Learn the basics of value investing
Warren Buffett believes that most retail investors would rather buy cheap index funds than individual stocks. It is not that there is no money in evaluating and selecting stocks, but most people do not have the time, desire or knowledge to do it right.
If you are reading this, I am assuming you have the desire to invest, as well as the time to do some homework. However, before you can invest like Buffett, you need a solid knowledge of value investing. Watching financial news and reading articles like this one is a good start, but I recommend you read a few books for any aspiring value investor:
With these two books, you will lay the foundation for your Buffett portfolio. With a sound knowledge of value investing concepts, you will be well prepared to make good stock picks.
Identify favourable stocks
Once you have established your value investing criteria, your goal is to create a list of stocks that match your wish list. For example, let us say you want stocks that are less than 15 times earnings and have a strong financial history to generate 20% returns on assets year after year. Most online brokers offer search functions and other tools to simplify this process and create a list of stocks based on your criteria.
Find companies that have stood the test of time
Once you have a list of stocks whose ratios are attractive, you should narrow it down by choosing companies that do well in recessionary periods. Utilities are an excellent example, which is why Buffett likes to invest in them. Eliminate companies that rely heavily on a strong economy, such as retailers that sell luxury products.
You also need to look for companies that have a durable competitive advantage or a wide moat, as Buffett says. There are several things can give a company an advantage, such as efficiency, scalability or proprietary technology. A good example is Coca-Cola; it has an amazing distribution network as well as an extremely valuable brand name that gives it pricing power.
Invest in good management
It is hard to put a face on the value of good management. Buffett will only invest in a stock if he trusts management and thinks they will continually act in the best interests of shareholders. Positive signs include a history of dividend growth and buybacks (both ways of returning capital to investors) and an excellent reputation.
Trade aggressively in difficult times
It is generally a bad idea to mimic the market. Long-term investors are likely to do well no matter when they buy.
However, it is important to look for good opportunities in tough economic times. I often tell people that one of the secrets of being a successful value investor is that they love market corrections because they offer the best buying opportunities.
Buffett invests money in good times and bad, but he did a great job by taking advantage of some buying opportunities during and shortly after the financial crisis, such as with the Bank of America deal.

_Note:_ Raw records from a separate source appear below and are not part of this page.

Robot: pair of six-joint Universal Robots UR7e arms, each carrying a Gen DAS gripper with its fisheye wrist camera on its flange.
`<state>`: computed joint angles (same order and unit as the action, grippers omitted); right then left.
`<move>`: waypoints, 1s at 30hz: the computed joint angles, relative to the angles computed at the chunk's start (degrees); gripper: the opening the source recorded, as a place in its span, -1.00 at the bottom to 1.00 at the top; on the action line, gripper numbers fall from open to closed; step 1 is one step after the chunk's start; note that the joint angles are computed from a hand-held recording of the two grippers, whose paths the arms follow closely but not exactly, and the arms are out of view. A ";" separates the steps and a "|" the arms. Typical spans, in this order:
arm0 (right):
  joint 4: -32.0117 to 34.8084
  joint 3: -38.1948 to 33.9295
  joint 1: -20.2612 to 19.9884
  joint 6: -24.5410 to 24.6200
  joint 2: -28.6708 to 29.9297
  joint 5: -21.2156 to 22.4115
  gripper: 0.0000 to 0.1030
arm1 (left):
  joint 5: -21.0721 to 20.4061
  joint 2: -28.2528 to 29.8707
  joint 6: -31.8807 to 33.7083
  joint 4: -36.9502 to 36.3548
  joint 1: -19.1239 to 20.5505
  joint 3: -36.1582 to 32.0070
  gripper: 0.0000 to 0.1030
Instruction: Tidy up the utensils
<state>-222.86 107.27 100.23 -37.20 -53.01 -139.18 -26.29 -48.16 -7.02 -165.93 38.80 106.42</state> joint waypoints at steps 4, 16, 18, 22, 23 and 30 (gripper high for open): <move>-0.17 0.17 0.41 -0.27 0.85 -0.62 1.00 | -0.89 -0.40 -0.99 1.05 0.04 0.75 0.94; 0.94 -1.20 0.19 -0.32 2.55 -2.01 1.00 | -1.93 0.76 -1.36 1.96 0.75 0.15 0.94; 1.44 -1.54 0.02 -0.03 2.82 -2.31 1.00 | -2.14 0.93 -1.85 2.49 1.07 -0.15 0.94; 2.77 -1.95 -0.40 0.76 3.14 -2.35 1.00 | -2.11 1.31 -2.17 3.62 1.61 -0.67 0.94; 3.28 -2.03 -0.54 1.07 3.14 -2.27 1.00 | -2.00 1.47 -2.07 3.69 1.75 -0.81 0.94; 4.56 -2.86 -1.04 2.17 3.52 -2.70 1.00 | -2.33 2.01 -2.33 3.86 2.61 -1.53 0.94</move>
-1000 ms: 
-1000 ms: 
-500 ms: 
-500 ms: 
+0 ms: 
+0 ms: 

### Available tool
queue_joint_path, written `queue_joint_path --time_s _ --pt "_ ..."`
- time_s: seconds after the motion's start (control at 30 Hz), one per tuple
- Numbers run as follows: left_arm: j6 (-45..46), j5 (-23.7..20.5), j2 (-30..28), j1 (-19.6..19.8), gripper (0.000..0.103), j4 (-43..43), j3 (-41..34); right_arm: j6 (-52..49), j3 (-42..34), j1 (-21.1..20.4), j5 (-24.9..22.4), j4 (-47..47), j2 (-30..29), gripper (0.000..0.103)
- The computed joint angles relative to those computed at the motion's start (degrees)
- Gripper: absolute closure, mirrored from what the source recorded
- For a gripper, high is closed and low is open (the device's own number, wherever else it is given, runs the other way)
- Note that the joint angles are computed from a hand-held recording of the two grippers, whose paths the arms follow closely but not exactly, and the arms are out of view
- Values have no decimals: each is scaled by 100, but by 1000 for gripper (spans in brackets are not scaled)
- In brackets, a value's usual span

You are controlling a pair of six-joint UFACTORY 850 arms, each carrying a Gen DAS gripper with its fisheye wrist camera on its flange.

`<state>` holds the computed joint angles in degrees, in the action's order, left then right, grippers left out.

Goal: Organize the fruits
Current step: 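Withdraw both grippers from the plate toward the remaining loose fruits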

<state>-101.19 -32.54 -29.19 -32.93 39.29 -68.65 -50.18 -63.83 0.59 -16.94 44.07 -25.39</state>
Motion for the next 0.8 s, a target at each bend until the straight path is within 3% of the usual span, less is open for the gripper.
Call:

Follow a long-term mindset
Regarding Berkshire Hathaway's equity portfolio, Buffett said that "his preferred holding period is for the long term". However, this does not necessarily mean that Berkshire will hold any of its stocks forever. In fact, Buffett and his team sell shares regularly, and there are many good reasons for this.

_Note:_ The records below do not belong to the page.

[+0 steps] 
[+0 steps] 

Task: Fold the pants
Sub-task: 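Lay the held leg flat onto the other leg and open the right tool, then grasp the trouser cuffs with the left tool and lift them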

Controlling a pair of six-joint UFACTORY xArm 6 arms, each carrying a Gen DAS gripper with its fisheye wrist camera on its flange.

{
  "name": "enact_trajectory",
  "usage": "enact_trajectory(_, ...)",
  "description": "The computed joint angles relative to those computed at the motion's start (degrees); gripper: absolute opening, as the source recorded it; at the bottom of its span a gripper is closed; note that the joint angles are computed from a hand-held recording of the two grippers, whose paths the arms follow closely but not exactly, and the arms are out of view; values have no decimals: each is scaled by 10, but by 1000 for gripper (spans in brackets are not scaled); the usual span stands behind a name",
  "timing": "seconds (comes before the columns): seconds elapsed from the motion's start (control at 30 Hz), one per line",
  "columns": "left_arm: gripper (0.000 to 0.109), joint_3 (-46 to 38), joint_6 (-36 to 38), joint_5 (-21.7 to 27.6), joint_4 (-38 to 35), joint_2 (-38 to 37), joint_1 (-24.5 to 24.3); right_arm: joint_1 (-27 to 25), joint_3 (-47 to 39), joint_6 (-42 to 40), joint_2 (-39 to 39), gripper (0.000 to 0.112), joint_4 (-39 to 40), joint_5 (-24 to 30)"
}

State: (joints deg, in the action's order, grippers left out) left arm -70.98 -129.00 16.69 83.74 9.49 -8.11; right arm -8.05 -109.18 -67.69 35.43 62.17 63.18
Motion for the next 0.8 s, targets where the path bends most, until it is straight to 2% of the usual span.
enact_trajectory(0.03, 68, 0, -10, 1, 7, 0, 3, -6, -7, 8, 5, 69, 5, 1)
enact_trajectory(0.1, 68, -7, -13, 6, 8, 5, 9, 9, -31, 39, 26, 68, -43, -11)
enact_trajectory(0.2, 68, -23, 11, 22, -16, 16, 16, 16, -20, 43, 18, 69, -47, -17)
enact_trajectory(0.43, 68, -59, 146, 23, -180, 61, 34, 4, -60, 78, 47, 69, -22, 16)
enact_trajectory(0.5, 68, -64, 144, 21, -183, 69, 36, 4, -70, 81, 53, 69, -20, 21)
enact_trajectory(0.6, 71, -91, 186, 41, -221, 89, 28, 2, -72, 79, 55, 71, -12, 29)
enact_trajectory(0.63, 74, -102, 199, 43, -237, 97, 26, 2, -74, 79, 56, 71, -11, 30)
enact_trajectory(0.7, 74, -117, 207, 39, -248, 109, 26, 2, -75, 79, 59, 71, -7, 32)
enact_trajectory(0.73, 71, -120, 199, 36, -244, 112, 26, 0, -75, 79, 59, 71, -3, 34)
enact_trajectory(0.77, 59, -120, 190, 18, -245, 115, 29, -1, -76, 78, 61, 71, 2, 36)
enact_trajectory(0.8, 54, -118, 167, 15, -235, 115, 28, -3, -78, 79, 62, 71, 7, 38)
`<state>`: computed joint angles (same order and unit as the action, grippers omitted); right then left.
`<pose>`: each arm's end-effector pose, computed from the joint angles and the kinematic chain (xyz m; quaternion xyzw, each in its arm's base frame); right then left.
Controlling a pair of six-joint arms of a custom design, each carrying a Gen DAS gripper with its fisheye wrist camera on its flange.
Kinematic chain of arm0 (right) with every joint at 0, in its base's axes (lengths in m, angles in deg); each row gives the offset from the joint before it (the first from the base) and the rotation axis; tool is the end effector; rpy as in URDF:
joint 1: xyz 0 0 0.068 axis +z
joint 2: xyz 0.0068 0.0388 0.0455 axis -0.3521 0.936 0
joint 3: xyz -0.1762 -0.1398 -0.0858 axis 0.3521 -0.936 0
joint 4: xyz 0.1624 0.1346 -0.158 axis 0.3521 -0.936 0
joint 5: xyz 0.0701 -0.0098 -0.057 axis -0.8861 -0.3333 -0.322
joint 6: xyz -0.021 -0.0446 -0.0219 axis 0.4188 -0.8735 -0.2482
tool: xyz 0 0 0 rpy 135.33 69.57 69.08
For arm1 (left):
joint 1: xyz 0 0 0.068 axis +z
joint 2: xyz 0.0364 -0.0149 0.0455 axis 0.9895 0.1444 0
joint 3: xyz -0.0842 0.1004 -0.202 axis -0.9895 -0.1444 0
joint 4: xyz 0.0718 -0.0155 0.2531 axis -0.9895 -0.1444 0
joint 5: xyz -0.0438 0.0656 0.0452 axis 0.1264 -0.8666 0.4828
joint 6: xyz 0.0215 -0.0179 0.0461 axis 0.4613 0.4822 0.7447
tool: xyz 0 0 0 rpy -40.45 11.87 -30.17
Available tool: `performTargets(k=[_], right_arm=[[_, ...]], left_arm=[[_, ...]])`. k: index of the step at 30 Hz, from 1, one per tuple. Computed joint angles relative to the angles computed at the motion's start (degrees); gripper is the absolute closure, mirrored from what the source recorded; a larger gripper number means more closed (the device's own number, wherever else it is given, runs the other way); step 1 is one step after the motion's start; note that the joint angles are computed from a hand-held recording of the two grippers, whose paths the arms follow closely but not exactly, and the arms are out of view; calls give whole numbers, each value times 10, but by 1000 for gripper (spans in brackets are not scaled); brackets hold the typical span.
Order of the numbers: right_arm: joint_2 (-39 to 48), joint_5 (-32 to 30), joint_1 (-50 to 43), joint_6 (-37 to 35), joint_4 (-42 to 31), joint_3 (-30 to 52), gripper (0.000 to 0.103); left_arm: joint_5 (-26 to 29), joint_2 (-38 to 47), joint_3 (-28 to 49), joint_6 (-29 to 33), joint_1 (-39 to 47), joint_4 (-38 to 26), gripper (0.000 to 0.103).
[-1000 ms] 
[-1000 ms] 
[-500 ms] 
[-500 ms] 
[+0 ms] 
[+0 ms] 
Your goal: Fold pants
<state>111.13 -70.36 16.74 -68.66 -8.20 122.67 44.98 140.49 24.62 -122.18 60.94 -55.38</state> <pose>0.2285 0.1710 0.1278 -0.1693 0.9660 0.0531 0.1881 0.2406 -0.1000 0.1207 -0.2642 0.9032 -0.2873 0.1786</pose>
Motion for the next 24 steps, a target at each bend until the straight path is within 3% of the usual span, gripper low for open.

What Warren Buffett is trying to say here is that he makes his investments with a long-term time horizon. In other words: If he cannot imagine holding the stock for years, he will not buy it at all. "If you're not willing to own a stock for 10 years, don't even think about holding it for 10 minutes," Buffett said. Buying shares because you think the company will have a good quarter or because a hot new product will be released, next year is just not Buffett's way.